**TASK TO COMPLETE**
In the data below, how many lines contain the string "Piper"? Give only the number.

Extracted data entries:
§ §
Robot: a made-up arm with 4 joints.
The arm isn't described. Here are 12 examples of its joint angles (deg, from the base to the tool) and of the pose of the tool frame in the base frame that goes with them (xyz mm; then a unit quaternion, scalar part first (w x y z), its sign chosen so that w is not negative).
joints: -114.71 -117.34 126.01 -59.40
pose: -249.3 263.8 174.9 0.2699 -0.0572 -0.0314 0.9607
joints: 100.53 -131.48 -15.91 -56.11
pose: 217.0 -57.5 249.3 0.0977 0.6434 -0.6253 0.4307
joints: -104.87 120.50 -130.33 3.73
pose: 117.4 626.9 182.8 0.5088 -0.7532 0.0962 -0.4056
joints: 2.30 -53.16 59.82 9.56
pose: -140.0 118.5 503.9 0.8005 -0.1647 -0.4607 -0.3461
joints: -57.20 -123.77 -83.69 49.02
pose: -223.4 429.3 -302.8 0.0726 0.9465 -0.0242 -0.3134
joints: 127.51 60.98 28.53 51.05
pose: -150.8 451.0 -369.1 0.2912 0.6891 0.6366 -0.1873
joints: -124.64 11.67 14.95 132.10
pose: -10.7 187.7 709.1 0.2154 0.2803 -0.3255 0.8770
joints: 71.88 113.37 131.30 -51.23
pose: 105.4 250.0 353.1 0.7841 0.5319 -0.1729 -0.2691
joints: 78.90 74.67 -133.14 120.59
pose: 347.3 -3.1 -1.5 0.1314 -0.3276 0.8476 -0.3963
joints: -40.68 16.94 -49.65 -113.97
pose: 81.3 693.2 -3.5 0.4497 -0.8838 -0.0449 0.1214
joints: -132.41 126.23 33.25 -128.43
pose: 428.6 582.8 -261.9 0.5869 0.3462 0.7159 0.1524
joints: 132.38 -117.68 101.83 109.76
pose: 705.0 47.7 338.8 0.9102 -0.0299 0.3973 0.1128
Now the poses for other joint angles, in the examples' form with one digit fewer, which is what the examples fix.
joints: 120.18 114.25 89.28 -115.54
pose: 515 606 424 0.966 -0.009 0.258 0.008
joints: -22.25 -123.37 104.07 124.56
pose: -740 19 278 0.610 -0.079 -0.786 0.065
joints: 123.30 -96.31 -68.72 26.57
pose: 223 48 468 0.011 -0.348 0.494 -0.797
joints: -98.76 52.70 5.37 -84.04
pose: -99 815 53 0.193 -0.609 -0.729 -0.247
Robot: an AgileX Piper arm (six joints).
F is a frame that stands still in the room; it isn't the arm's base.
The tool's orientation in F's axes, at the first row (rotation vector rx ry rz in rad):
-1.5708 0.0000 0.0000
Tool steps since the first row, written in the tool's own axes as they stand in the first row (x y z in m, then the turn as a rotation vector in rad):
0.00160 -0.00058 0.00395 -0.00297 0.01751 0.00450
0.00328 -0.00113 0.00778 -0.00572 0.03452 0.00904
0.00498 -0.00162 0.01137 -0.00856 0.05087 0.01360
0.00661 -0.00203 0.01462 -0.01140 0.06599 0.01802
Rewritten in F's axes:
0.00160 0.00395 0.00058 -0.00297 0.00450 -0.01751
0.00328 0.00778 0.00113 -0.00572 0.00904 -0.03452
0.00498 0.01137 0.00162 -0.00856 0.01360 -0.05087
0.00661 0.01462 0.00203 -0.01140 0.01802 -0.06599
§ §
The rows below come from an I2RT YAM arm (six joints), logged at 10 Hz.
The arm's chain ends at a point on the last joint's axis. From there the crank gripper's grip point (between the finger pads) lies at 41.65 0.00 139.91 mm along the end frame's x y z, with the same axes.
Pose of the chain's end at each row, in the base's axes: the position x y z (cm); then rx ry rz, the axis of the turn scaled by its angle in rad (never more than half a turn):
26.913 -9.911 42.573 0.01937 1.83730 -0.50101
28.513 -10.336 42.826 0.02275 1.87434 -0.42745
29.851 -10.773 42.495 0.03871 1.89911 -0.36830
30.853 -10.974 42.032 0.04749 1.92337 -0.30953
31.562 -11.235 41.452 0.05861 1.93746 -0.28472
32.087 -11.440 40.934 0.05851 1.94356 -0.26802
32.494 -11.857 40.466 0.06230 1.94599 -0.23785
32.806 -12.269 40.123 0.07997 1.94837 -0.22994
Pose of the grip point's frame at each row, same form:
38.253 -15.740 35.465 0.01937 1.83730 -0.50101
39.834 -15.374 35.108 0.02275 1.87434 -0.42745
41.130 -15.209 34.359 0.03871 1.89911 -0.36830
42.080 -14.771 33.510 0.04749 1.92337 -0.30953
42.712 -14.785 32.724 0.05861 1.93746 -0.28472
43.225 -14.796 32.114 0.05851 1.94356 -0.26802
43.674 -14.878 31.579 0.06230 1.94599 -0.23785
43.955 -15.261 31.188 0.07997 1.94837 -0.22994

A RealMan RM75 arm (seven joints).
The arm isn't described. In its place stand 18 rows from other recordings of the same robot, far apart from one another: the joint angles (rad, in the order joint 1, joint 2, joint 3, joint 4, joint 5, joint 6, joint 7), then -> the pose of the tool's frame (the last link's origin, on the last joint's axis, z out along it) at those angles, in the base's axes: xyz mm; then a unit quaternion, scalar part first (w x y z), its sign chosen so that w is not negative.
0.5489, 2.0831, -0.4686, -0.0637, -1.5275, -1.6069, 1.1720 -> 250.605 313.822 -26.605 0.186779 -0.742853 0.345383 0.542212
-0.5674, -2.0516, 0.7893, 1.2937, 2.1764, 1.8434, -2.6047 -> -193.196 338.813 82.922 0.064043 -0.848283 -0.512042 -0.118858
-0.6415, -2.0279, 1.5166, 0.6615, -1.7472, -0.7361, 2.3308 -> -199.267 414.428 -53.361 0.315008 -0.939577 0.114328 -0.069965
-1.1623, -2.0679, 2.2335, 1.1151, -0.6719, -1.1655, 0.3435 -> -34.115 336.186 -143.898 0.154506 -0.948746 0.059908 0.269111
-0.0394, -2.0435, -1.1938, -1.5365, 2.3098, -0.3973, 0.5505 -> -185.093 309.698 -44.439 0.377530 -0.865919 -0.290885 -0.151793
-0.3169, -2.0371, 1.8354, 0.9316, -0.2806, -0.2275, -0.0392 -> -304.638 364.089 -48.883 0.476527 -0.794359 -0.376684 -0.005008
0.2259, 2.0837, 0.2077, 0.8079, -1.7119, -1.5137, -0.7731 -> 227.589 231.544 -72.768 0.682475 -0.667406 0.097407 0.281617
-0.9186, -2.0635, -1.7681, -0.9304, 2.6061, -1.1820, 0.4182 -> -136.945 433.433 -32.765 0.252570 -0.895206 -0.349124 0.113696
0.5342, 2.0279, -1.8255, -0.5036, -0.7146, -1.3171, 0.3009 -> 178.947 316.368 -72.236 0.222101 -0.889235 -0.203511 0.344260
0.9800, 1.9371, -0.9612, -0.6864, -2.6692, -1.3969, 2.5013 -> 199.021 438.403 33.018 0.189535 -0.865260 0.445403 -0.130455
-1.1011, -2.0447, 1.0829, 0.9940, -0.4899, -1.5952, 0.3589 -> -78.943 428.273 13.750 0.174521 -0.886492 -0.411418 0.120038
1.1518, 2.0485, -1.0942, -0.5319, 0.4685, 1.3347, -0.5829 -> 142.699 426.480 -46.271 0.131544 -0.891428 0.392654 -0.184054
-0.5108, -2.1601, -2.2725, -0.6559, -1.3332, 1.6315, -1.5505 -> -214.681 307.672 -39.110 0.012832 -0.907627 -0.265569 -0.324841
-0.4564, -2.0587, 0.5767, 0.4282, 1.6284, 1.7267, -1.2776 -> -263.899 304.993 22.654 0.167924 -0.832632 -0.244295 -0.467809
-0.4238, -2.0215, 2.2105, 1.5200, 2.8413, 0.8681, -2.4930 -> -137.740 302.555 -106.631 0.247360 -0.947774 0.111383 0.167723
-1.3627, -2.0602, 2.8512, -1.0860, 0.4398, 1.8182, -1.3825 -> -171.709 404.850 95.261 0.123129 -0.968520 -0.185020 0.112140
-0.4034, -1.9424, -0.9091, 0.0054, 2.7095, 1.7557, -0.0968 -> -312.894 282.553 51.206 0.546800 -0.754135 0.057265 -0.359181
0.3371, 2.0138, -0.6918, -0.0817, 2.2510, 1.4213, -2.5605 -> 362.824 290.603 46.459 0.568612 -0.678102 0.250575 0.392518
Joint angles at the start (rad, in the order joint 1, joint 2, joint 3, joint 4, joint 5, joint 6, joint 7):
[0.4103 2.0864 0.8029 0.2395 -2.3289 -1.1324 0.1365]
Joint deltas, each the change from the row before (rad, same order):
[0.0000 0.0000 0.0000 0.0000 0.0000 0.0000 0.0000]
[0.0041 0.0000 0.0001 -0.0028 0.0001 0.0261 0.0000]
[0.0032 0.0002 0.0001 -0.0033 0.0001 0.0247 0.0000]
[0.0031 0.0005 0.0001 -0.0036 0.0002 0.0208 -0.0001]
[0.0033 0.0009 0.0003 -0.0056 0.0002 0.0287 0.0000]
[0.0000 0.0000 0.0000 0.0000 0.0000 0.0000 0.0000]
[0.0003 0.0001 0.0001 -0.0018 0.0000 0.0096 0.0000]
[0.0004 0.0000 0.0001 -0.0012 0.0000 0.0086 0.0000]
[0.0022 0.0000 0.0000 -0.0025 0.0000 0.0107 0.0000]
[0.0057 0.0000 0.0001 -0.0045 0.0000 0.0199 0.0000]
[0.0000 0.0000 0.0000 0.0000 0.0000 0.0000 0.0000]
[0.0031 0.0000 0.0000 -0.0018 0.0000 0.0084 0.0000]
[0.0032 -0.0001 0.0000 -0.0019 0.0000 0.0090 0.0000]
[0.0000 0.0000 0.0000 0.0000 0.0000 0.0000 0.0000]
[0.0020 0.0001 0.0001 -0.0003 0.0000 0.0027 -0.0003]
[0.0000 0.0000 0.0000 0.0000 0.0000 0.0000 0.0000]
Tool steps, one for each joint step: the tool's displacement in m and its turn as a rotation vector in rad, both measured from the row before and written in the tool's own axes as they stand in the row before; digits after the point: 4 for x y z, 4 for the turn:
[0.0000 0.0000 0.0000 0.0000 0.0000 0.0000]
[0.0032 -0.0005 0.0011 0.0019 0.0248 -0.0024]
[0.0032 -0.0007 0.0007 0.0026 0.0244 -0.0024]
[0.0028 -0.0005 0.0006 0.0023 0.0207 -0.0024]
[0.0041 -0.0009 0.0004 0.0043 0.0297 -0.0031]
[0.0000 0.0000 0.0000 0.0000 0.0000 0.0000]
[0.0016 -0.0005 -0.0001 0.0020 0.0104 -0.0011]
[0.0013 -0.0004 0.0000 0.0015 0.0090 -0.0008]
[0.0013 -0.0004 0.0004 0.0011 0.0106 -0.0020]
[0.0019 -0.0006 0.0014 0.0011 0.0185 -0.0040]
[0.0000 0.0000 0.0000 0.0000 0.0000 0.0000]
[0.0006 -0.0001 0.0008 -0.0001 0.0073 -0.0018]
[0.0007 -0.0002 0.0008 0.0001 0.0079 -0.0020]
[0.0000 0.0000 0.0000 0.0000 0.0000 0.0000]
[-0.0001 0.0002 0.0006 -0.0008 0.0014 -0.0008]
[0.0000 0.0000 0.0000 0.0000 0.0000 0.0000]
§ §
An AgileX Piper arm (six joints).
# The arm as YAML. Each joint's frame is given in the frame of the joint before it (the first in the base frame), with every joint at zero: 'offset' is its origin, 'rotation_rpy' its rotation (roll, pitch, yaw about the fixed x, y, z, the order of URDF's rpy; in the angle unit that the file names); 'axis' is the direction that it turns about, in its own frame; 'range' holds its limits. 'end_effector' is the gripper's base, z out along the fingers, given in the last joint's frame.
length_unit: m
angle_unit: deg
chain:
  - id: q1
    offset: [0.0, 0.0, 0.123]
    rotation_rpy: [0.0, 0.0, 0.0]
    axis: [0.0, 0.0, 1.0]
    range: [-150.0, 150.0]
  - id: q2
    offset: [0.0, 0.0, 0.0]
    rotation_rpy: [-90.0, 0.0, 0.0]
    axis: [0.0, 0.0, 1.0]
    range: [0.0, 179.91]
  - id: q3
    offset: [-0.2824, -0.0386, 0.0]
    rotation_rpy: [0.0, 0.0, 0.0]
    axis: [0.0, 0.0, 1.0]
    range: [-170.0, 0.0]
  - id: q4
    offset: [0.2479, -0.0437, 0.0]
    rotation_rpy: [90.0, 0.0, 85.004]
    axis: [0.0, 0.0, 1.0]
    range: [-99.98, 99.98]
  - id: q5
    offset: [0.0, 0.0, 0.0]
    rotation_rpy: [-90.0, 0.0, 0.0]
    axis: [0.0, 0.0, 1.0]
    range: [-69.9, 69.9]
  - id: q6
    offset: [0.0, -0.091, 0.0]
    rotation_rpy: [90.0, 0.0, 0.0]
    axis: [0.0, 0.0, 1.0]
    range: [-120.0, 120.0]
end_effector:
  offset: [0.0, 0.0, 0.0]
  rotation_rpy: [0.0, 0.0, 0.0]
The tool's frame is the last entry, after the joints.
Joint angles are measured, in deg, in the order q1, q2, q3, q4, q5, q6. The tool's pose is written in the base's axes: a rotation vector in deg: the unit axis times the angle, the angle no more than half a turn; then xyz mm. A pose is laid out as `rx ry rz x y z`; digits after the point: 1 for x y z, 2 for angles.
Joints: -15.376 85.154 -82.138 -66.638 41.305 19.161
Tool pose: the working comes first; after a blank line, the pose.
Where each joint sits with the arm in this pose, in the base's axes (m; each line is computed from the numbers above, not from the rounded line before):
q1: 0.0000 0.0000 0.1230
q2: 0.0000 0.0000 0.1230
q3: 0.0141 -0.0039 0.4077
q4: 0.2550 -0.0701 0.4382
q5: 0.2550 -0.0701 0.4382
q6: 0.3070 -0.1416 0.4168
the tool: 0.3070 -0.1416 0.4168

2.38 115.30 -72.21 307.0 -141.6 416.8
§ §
**SOLUTION BELOW**
2